周囲が白ける希望の党・玉木雄一郎代表「明治レジームからの脱却」という標語 1月27日

産経抄

 当人はうまいことを言ったつもりで悦に入っているが、周囲は白けているという場合がある。希望の党の玉木雄一郎代表が、このところ盛んに強調する「明治レジーム(体制)からの脱却」という標語は、その典型例ではないか。ぴんとこないし、特に意味がある言葉だとも思えない。

 ▼安倍晋三首相が、第1次政権時に掲げた「戦後レジームからの脱却」をもじって、明治維新150周年記念事業などを計画する安倍政権との対決姿勢を示そうとしたのだろう。それは分かるが、こじつけ感がある。

 ▼「『勝てば官軍』という思想は、勝った者が正義との考えであり、『明治レジーム』の考え方」「この150年は、人口増加を前提とした経済成長、中央集権を固定化してきた」。玉木氏は24日の代表質問でこう主張したが、明治以降の日本の歩みはそう否定的にみるべきものだろうか。

 ▼26日付小紙正論欄では、櫻田淳・東洋学園大教授が日本にとって過去150年の歳月は「成功物語」だと評していた。また、昨年12月29日付同欄でも、渡辺利夫・拓殖大学事顧問が明治維新についてこう位置づけていた。
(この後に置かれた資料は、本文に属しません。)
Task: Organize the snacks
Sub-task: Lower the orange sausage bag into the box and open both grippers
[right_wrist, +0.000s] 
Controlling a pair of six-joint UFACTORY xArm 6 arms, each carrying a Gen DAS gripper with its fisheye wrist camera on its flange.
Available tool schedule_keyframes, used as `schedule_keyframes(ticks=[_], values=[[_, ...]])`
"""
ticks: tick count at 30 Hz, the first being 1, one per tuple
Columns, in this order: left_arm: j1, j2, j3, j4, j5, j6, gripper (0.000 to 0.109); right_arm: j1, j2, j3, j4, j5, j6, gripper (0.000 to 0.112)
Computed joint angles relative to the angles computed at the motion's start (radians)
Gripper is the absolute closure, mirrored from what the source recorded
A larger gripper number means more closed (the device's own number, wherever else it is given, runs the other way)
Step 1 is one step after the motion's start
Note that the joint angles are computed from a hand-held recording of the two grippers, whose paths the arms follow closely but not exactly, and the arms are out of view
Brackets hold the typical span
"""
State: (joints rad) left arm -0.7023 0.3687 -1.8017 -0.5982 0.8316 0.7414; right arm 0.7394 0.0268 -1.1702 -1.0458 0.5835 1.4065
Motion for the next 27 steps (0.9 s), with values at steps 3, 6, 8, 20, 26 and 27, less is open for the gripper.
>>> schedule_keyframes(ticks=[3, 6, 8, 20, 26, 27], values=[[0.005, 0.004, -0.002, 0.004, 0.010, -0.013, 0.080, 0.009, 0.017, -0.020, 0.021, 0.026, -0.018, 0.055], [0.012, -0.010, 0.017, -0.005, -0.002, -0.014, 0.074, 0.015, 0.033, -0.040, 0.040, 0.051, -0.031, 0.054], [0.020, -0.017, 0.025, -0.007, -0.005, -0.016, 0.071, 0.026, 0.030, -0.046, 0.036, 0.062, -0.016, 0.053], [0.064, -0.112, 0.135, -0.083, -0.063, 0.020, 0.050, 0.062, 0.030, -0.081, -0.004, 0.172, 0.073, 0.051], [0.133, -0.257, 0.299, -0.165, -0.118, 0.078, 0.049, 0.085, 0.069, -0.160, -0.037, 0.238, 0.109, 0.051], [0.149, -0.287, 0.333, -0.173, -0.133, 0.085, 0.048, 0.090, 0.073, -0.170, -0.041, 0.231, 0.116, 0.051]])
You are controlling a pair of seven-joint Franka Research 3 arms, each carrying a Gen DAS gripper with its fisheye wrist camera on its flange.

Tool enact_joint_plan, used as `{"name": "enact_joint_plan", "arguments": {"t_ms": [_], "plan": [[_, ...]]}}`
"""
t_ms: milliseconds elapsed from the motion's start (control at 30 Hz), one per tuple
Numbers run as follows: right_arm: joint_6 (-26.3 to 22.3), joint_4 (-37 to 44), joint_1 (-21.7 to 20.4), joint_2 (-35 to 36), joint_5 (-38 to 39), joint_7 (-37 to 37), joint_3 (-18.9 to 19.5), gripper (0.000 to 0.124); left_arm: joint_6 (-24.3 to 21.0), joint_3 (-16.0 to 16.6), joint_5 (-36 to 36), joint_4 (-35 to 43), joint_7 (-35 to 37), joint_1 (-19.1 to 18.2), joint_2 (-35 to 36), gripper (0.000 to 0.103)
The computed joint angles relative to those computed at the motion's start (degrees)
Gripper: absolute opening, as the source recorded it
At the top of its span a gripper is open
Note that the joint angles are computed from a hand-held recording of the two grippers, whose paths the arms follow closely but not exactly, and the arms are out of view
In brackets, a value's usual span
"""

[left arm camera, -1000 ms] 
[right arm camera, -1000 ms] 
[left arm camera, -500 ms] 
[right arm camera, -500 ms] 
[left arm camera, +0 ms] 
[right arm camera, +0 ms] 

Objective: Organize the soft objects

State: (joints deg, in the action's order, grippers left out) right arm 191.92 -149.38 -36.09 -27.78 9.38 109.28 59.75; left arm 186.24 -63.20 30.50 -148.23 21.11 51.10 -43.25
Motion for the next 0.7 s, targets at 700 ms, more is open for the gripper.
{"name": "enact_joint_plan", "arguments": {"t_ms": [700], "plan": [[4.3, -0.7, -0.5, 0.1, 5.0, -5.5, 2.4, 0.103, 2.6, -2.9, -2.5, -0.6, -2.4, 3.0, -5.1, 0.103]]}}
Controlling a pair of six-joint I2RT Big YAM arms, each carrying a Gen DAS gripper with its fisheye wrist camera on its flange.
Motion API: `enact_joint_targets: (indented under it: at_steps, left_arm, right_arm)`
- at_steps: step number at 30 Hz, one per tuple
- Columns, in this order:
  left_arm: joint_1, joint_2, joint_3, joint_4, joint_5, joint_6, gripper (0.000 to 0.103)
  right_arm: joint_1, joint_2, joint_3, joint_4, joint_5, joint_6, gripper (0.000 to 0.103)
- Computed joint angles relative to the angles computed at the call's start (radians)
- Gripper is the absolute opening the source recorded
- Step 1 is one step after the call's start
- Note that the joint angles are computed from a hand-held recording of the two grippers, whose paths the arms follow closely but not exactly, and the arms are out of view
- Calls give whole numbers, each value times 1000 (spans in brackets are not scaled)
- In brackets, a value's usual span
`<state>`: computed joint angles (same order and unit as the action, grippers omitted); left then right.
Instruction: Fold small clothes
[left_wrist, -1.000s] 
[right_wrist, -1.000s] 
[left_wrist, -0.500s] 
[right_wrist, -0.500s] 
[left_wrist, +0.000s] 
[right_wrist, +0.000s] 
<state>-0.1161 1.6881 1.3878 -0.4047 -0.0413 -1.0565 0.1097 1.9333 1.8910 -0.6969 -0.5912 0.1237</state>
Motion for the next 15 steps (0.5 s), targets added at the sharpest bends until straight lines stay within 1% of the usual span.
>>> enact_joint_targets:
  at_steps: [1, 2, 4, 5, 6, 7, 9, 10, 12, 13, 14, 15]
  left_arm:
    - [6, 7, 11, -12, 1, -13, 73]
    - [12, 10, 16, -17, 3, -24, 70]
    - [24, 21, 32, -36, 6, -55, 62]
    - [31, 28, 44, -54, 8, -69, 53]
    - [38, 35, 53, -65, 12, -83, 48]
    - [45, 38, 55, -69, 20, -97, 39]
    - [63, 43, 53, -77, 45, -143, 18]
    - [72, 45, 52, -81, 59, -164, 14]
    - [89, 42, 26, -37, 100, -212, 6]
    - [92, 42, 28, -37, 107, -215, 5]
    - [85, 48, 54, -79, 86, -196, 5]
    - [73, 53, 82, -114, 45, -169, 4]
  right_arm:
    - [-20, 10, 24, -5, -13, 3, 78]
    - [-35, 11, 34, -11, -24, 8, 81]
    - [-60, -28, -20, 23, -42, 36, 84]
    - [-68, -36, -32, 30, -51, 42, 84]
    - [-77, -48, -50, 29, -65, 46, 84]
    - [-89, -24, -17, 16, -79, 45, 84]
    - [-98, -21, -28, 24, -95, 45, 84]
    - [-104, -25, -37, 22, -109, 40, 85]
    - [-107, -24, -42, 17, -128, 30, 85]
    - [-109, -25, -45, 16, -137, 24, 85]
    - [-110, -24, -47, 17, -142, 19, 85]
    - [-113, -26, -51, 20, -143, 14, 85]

「近現代日本の生成発展の『基点』」。

 ▼安倍政権が少子高齢化を「国難」と見なすからといって、人口増加を前提にした経済成長を目指していることにはなるまい。進捗(しんちょく)具合の評価は分かれるにしろ、地方分権も進めている。まして、勝てば官軍などと言うはずもない。

 ▼いかに政権批判が野党の仕事とはいえ、ため息が出る。玉木氏が質問した翌25日の在京各紙で、「明治レジーム」を取り上げた記事がほとんど見当たらなかったのも当然である。国会で建設的で前向きな議論が聞きたいと願うのは、八百屋で魚を求めるようなものなのか。